Calculus I

Code:

EQ0059

Acronym:

AM I

Keywords
Classification	Keyword
OFICIAL	Physical Sciences (Mathematics)

Instance: 2013/2014 - 1S (of 01-09-2013 to 31-07-2014)

Active?	Yes
Responsible unit:	Department of Chemical Engineering
Course/CS Responsible:	Master in Chemical Engineering

Cycles of Study/Courses

Acronym	No. of Students	Study Plan	Curricular Years	Credits UCN	Credits ECTS	Contact hours	Total Time
MIEQ	89	Syllabus	1	-	6	63	162

Teaching language

Portuguese

Objectives

This course aims to endow students with fundamental knowledge on mathematics. It also aims to complete students’ education on IR defined functions, and develop the problem of primitives and function integration and study its representation

Objectives

- Understand, manipulate and apply the concepts of integration of functions of one variable and series.

- Provide a base set of mathematical fundamental to the proper functioning of other courses of integrated Masters.

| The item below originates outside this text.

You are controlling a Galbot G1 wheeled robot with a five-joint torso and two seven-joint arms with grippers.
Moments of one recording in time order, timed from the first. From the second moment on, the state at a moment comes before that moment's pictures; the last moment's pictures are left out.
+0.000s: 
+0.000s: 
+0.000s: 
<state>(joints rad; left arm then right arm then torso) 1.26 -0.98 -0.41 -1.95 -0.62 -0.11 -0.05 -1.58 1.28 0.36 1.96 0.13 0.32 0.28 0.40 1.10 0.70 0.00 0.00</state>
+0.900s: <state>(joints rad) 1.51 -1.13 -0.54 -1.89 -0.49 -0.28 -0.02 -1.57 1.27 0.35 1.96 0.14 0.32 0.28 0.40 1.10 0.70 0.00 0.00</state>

- Develop scientific and mathematical reasoning and ability to apply mathematical concepts acquired.

Learning outcomes and competences

Ability to describe the main results in the field of differential and integral calculus, the series of real numbers and the polynomial approximation of functions of one variable by use of Taylor polynomials.

Ability to identify and properly apply the techniques to use in solving problems.

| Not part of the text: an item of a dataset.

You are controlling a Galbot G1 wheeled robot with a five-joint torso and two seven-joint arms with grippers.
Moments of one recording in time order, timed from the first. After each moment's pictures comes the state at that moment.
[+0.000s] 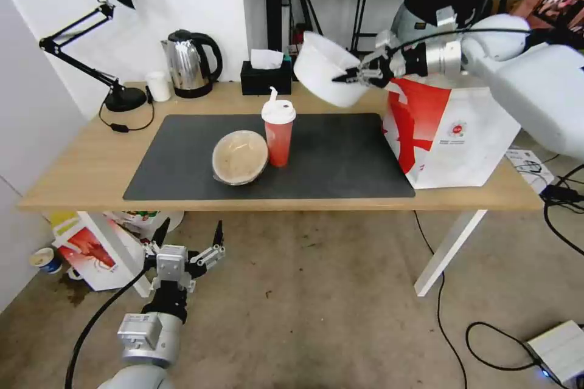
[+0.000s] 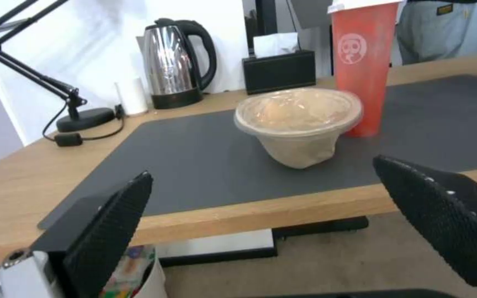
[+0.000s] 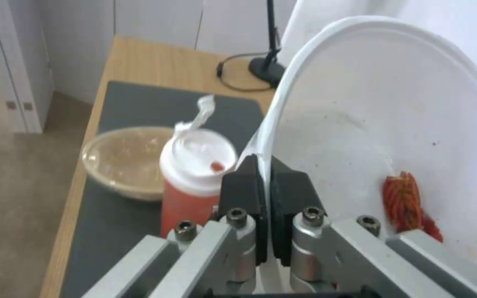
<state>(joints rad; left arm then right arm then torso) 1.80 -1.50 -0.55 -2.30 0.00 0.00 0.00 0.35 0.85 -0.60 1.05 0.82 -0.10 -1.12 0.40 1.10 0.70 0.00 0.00</state>
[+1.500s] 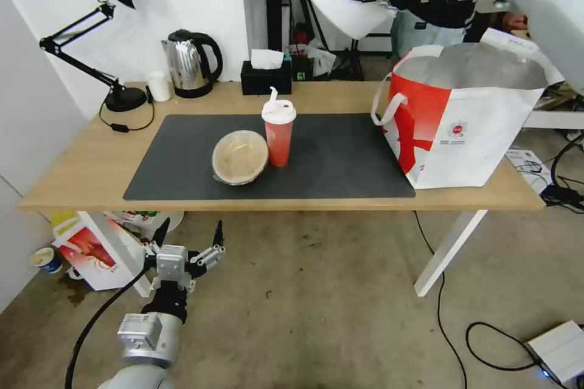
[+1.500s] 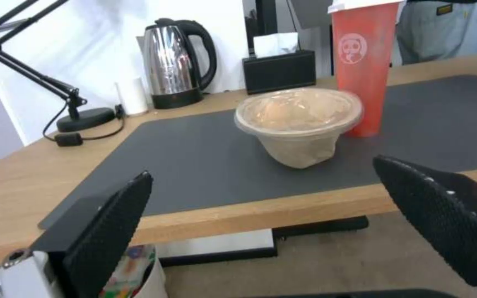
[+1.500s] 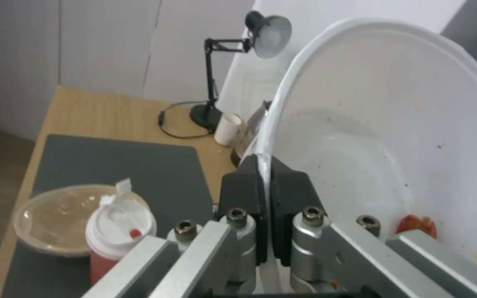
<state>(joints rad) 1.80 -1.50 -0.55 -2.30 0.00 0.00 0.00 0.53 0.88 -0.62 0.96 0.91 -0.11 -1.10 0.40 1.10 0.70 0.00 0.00</state>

Obtaining a set of fundamental mathematical tools with direct application in other courses of the integrated MSc.

Working method

Presencial

Program

1. Functions, limits and derivates Revision of concepts studied in Secondary School about functions, limits, continuity and derivation 2. Functions and differential calculus New functions and their derivation; Inverse functions and their derivation; Linear and differential approximation of a function; Maximum and minimum of a function; Indeterminate forms and L’Hôpital’s rule 3. Primitive for a function Primitive of an elementary function; Stage primitive; Primitive by substitution or change of variable; primitive of rational functions; rational substitution; Primitive of trigonometric functions; Trigonometric substitutions 4. Integral Calculus Approximate calculation of areas; Riemann sum; Integral f(x) in (a,b); Basic properties of integrals; Assessment integrals of continuous functions; mean value of f(x) in (a,b); average value theorem; Integration of discontinuous functions; Geometric application of integrals; Deduction of integral formulas; Functions defined by integrals ; Improper integrals 5. Series of real numbers Series of real numbers; Study of series by its definition; Series of non-negative terms; Series of non-positive terms; alternate series; Series of positive and negative terms 6. Taylor’s and Maclaurian series: Function approximation by polynomial; Estimate of the rest of a Taylor polynomial; Taylor’s theorem and formula Taylor’s series (or Maclaurian’s) of f(x);

Mandatory literature

João Mendonça;Matemática I (Módulo de Análise Matemática) - Apontamentos das aulas, 2007/08

Complementary Bibliography

Edwards, C. Henry; Calculus. ISBN: 0-13-095006-8
Anton, Howard; Calculus. ISBN: 0-471-48237-4
Ana Alves de Sá e Bento Louro; Sucessões e Séries, Escolar Editora, 2009. ISBN: 978-972-592-222-4

Teaching methods and learning activities

General theoretical-practical classes are based on the presentation of the themes of the course, where examples are given. The theoretical-practical classes which are divided in groups, are based on problem solving and application of the themes that have been taught during theoretical-practical classes

Evaluation Type

Distributed evaluation with final exam

Assessment Components

Designation	Weight (%)
Exame	75,00
Teste	25,00
Total:	100,00

Eligibility for exams

Students cannot skip more than 3 theoretical-practical classes (Students who were only admitted on the second phase, cannot skip more than 2 classes) Students who are repeating the course, and who were admitted to exams in the previous year do not need to attend to classes.

Calculation formula of final grade

Final Mark will be based on one of the following formulas:

FM=max(0,25*MT + 0,35*T1 + 0,4*T2, 0.5*T1+0.5*T2) or FM = max(0,25*MT + 0,75*EF,EF)

MT- Mini-tests

T1- Test 1

T2-Test 2

EF- Exam

Students who were admitted to exams in the previous years and do not want to take part of distributed assessment, final mark will be calculated as follows:

FM = 0,5*T1 + 0,5*T2 or FM = EF

Examinations or Special Assignments

Not applicable

Internship work/project

Not applicable

Special assessment (TE, DA, ...)

An exam

Classification improvement

Students can improve their grade by attending to an exam at recurso season. Final mark will be calculated as follows:

FM = max(0,25*MT + 0,75*ER, ER).

Observations

The grade of mini-tests will be the average grade of all the mini-tests. If students do not attend to one mini-test, they will earn a 0. Students cannot use calculators on mini-tests and exams.